If the fact that nearly half of Americans, including those dedicated to a life of spirituality, confess an interest in erotic materials, perhaps it is not that such an interest is sinful and “dirty,” but healthy and normal. Perhaps it would be easier to assist those men and women who truly have reached a point where their interest in sex and their obsession with accessing sexual materials is out of balance with their need for real life intimacy if we could rid culture of the message that sex is filthy except maybe when you do it during a marriage and ideally with the intent of causing a pregnancy. Perhaps the truth isn’t that millions of marriages are threatened by pornography but that they are threatened by the inability of their members to be honest with one another – or even themselves — about desires, pleasures, values, and fantasies. Perhaps if men and women could more freely acknowledge and share information about these things, greater intimacy and understanding would result and, in some cases, less of a need to explore their fulfillment outside of the relationship – or even an increased enjoyment and intimacy by exploring them together, either by actually living those fantasies or merely enjoying them from the safety of their own home.

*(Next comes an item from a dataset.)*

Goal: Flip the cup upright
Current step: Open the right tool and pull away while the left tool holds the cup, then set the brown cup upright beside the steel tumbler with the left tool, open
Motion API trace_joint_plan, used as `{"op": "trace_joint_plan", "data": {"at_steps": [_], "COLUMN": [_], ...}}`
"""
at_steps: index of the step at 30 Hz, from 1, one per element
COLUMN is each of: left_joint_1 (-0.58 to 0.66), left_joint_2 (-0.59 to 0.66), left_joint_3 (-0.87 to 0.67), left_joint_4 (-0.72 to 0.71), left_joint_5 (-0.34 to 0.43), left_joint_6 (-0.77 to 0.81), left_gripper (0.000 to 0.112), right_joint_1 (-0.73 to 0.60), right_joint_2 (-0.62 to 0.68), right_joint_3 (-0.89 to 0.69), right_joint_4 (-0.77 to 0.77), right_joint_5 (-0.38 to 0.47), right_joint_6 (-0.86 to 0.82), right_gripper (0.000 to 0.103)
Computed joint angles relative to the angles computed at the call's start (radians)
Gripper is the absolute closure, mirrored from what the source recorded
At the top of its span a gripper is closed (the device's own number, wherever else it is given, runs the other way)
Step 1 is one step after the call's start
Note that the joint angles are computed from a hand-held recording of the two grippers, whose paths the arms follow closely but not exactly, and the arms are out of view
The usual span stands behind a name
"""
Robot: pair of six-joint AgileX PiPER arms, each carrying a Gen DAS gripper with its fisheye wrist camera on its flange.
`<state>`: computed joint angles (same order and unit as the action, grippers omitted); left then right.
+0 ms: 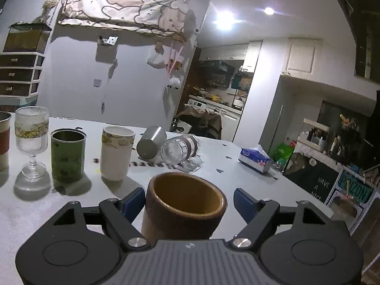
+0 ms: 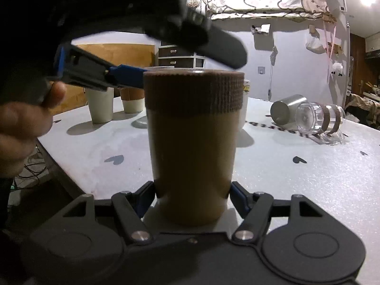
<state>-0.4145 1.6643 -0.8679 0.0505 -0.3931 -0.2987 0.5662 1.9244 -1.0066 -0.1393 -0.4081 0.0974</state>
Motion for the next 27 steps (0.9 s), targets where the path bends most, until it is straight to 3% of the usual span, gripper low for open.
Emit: {"op": "trace_joint_plan", "data": {"at_steps": [7,9,11,12,13,18,27], "left_joint_1": [-0.024,-0.015,-0.002,0.003,0.007,0.056,0.182], "left_joint_2": [0.043,0.039,0.034,0.03,0.023,0.03,0.131], "left_joint_3": [-0.045,-0.042,-0.036,-0.033,-0.031,-0.051,-0.208], "left_joint_4": [-0.154,-0.135,-0.139,-0.181,-0.229,-0.514,-0.919], "left_joint_5": [0.042,0.037,0.03,0.025,0.026,-0.003,-0.044], "left_joint_6": [0.205,0.181,0.176,0.213,0.256,0.517,0.914], "left_gripper": [0.036,0.036,0.037,0.038,0.038,0.038,0.038], "right_joint_1": [0.001,0.007,0.004,0.003,0.005,0.006,-0.004], "right_joint_2": [0.007,0.01,0.013,0.011,0.007,-0.025,-0.025], "right_joint_3": [0.016,0.018,0.022,0.026,0.039,0.094,0.09], "right_joint_4": [0.019,0.047,0.036,0.038,0.069,0.132,0.164], "right_joint_5": [-0.042,-0.052,-0.069,-0.077,-0.099,-0.169,-0.158], "right_joint_6": [-0.007,-0.033,-0.006,0.002,-0.014,-0.044,-0.043], "right_gripper": [0.033,0.033,0.025,0.01,0.006,0.005,0.005]}}
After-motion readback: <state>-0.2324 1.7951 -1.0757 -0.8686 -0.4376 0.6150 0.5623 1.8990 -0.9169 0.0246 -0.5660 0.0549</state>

Even Weiss, who is surely benefiting financially from the persecution of those whose interest in porn upsets their partners, admits that “porn addiction” is not about sex at all but, rather, about becoming absorbed by a transcendent experience where the user loses their sense of time and place, ultimately losing themselves however temporarily in a sense of well-being.

Ultimately what fuels the witch hunt hysteria that is the “porn addiction epidemic” is the fundamental belief that pleasure is wrong, especially if it involves someone other than one’s committed partner, even virtually, even in one’s mind, even for a moment. Such a twisted philosophy discourages honest communication and drives a bigger wedge between the sexes than any pornographic video, website, or photo set ever could.